Key research themes
1. How do thermodynamic and information-theoretic principles underpin self-organization in living biological systems across scales?
This theme investigates foundational principles explaining how biological self-organization emerges from physical laws, focusing on nonequilibrium thermodynamics, free-energy minimization, and information theory. It addresses how living systems maintain order against entropy, embody environmental models, and achieve multi-scale organization via minimizing variational free energy or entropy, uniting physical, informational, and biological dynamics. The convergence of physicochemical and informational frameworks sheds light on the universal mechanisms underlying life’s complex self-organizing behavior across spatial and temporal scales.
2. How does confinement influence and steer self-organization across physical and biological systems?
This research area focuses on the role of spatial and environmental constraints—termed confinement—in modulating the emergence and dynamics of self-organized structures and patterns in diverse systems. Confinement alters the degrees of freedom of units, shapes phase space probability distributions, and can act as a catalyst or inhibitor of collective phenomena. Understanding and manipulating confinement enables active control of pattern formation from molecular assemblies to crowds and ecosystems, advancing applications in materials science, biological tissue engineering, and sociotechnical systems.
3. Can computational and neural-based clustering approaches model and reveal self-organizing principles in data and biological spatial structures?

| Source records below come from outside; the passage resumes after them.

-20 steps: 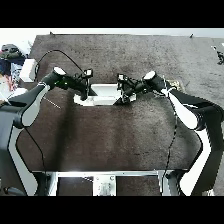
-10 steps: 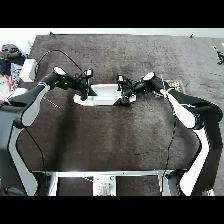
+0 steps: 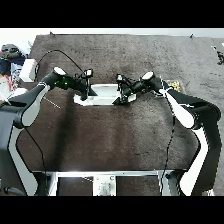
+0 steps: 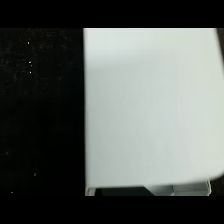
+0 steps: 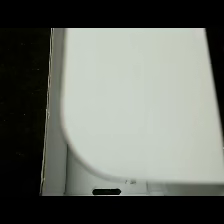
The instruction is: Fold the box and place the chain.
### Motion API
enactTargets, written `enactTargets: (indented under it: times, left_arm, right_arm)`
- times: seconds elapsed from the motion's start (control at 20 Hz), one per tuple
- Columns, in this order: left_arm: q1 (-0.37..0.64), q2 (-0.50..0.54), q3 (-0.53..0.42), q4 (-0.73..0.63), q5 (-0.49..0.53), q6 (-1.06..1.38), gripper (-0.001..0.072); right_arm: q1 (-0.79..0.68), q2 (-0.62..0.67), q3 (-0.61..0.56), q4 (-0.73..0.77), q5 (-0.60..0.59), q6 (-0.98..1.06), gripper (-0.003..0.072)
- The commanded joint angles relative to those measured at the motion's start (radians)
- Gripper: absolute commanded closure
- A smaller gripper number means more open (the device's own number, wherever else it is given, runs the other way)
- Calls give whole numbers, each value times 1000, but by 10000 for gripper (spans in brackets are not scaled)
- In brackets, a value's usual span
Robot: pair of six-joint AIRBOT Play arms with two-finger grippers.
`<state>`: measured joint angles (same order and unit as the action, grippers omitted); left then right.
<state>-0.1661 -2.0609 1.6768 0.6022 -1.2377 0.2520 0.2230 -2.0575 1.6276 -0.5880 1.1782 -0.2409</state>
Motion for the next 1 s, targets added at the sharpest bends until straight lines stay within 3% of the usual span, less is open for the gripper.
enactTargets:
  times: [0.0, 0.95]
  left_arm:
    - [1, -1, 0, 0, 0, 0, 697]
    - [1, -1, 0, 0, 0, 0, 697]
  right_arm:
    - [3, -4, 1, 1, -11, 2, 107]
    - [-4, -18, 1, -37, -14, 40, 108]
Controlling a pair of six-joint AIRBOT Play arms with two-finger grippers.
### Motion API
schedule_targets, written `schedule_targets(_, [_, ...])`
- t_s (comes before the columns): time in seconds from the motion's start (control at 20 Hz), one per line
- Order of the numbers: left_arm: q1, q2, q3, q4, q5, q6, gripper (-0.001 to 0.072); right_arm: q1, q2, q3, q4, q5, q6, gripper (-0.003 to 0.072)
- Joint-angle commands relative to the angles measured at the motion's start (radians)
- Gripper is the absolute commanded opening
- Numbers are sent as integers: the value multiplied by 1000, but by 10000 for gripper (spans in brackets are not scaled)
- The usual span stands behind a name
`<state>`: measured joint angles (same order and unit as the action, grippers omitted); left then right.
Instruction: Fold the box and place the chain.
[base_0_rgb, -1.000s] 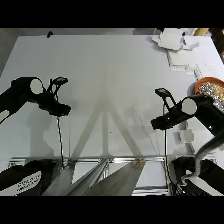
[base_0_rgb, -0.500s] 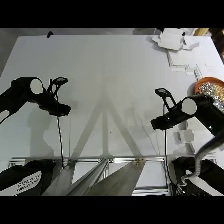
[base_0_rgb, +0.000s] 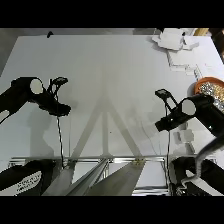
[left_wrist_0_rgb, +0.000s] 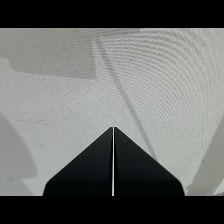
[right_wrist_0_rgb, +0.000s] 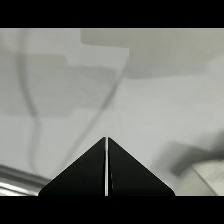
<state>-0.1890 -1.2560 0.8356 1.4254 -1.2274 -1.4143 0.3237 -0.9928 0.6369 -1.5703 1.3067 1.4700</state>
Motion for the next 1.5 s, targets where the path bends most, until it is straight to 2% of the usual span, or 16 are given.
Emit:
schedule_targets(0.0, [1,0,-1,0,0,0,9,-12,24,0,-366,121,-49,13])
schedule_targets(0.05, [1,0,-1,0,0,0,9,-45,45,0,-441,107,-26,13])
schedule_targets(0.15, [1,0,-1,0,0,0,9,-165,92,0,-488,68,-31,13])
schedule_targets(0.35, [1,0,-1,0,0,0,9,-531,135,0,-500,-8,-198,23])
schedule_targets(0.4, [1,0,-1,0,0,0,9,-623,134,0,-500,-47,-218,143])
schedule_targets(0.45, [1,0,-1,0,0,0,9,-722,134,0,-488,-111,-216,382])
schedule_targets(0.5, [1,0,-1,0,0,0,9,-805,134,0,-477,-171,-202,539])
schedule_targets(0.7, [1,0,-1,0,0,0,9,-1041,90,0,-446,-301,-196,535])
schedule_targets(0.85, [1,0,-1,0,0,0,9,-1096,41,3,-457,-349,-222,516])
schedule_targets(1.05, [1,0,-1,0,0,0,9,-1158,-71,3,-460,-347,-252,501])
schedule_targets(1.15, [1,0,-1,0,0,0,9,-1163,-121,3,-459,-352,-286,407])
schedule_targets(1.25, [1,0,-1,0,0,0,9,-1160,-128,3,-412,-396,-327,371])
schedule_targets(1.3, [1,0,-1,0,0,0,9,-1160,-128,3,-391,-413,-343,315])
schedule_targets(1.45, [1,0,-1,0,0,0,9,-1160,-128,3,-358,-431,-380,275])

This theme examines the application of self-organizing maps (SOMs) and related neural algorithms to understand, visualize, and predict complex spatial patterns, such as ecological invasions or biological grouping, revealing emergent structures in high-dimensional data. These methods exploit topological preservation and neighborhood relations to mimic natural self-organization, facilitating insights into how interactions at local levels yield global organization, and enabling the exploration of spatial dynamics and phase transitions in biological and artificial systems.